BEGIN Extracted records

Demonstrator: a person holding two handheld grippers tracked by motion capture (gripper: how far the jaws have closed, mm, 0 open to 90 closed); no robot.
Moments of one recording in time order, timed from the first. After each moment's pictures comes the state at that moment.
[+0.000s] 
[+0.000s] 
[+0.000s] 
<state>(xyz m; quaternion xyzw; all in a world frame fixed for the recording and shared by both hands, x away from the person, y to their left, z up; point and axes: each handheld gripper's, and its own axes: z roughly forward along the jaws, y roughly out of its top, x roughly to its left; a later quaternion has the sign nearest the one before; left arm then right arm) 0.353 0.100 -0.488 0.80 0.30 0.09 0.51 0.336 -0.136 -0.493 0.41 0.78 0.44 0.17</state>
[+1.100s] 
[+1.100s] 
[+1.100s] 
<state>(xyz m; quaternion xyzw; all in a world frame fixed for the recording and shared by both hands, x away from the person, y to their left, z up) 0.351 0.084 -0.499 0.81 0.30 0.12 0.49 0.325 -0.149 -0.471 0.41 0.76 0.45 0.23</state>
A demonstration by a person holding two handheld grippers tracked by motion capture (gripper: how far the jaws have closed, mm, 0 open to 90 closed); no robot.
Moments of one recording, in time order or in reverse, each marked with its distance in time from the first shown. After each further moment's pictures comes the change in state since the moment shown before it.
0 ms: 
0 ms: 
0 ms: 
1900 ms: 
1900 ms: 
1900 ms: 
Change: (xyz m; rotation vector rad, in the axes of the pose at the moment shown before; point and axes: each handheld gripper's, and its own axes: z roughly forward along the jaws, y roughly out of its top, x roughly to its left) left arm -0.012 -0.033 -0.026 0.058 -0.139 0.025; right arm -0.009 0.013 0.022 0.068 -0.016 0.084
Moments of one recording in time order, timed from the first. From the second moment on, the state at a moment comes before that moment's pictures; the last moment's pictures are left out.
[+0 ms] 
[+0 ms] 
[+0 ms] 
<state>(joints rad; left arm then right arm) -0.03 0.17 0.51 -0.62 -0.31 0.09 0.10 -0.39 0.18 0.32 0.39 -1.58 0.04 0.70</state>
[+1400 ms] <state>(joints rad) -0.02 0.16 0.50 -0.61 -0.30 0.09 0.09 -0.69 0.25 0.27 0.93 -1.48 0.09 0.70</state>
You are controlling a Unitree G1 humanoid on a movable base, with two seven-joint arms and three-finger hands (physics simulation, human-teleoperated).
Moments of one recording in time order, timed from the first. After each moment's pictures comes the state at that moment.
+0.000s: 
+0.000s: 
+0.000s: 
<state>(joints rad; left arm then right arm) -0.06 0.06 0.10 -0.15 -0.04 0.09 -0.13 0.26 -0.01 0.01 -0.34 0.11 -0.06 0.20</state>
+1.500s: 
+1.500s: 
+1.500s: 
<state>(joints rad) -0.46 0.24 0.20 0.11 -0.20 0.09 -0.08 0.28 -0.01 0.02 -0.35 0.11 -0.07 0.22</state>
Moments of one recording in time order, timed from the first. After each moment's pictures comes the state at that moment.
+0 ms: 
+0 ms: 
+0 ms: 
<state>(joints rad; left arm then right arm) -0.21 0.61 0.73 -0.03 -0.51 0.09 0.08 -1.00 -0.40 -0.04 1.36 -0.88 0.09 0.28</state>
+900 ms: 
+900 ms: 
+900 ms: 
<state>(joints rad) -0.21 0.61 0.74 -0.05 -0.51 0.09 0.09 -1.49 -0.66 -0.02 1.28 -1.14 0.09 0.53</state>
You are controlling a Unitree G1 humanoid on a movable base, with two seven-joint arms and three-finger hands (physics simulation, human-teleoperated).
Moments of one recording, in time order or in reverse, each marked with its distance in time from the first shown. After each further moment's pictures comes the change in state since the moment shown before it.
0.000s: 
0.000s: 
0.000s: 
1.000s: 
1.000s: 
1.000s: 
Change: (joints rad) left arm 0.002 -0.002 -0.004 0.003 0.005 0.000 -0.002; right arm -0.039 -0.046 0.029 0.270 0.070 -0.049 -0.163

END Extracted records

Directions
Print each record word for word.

Task response
Demonstrator: a person holding two handheld grippers tracked by motion capture (gripper: how far the jaws have closed, mm, 0 open to 90 closed); no robot.
Moments of one recording in time order, timed from the first. After each moment's pictures comes the state at that moment.
[+0.000s] 
[+0.000s] 
[+0.000s] 
<state>(xyz m; quaternion xyzw; all in a world frame fixed for the recording and shared by both hands, x away from the person, y to their left, z up; point and axes: each handheld gripper's, and its own axes: z roughly forward along the jaws, y roughly out of its top, x roughly to its left; a later quaternion has the sign nearest the one before; left arm then right arm) 0.353 0.100 -0.488 0.80 0.30 0.09 0.51 0.336 -0.136 -0.493 0.41 0.78 0.44 0.17</state>
[+1.100s] 
[+1.100s] 
[+1.100s] 
<state>(xyz m; quaternion xyzw; all in a world frame fixed for the recording and shared by both hands, x away from the person, y to their left, z up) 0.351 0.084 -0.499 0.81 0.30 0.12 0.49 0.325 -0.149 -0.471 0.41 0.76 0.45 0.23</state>
A demonstration by a person holding two handheld grippers tracked by motion capture (gripper: how far the jaws have closed, mm, 0 open to 90 closed); no robot.
Moments of one recording, in time order or in reverse, each marked with its distance in time from the first shown. After each further moment's pictures comes the change in state since the moment shown before it.
0 ms: 
0 ms: 
0 ms: 
1900 ms: 
1900 ms: 
1900 ms: 
Change: (xyz m; rotation vector rad, in the axes of the pose at the moment shown before; point and axes: each handheld gripper's, and its own axes: z roughly forward along the jaws, y roughly out of its top, x roughly to its left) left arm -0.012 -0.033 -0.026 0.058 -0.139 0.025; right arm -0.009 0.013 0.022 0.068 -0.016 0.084
Moments of one recording in time order, timed from the first. From the second moment on, the state at a moment comes before that moment's pictures; the last moment's pictures are left out.
[+0 ms] 
[+0 ms] 
[+0 ms] 
<state>(joints rad; left arm then right arm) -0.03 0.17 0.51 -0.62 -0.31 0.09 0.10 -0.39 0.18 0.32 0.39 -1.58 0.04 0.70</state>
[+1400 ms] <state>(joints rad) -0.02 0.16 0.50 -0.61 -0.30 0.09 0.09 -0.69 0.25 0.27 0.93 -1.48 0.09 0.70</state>
You are controlling a Unitree G1 humanoid on a movable base, with two seven-joint arms and three-finger hands (physics simulation, human-teleoperated).
Moments of one recording in time order, timed from the first. After each moment's pictures comes the state at that moment.
+0.000s: 
+0.000s: 
+0.000s: 
<state>(joints rad; left arm then right arm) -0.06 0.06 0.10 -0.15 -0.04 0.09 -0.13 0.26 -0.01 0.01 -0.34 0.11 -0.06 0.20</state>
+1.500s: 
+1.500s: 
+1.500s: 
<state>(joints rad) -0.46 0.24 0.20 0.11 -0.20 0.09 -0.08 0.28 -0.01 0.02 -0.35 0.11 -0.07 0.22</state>
Moments of one recording in time order, timed from the first. After each moment's pictures comes the state at that moment.
+0 ms: 
+0 ms: 
+0 ms: 
<state>(joints rad; left arm then right arm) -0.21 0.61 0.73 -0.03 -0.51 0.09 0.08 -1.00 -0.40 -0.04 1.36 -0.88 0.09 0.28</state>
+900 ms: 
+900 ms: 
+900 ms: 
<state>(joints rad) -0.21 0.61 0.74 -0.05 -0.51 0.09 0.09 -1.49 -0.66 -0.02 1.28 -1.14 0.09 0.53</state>
You are controlling a Unitree G1 humanoid on a movable base, with two seven-joint arms and three-finger hands (physics simulation, human-teleoperated).
Moments of one recording, in time order or in reverse, each marked with its distance in time from the first shown. After each further moment's pictures comes the change in state since the moment shown before it.
0.000s: 
0.000s: 
0.000s: 
1.000s: 
1.000s: 
1.000s: 
Change: (joints rad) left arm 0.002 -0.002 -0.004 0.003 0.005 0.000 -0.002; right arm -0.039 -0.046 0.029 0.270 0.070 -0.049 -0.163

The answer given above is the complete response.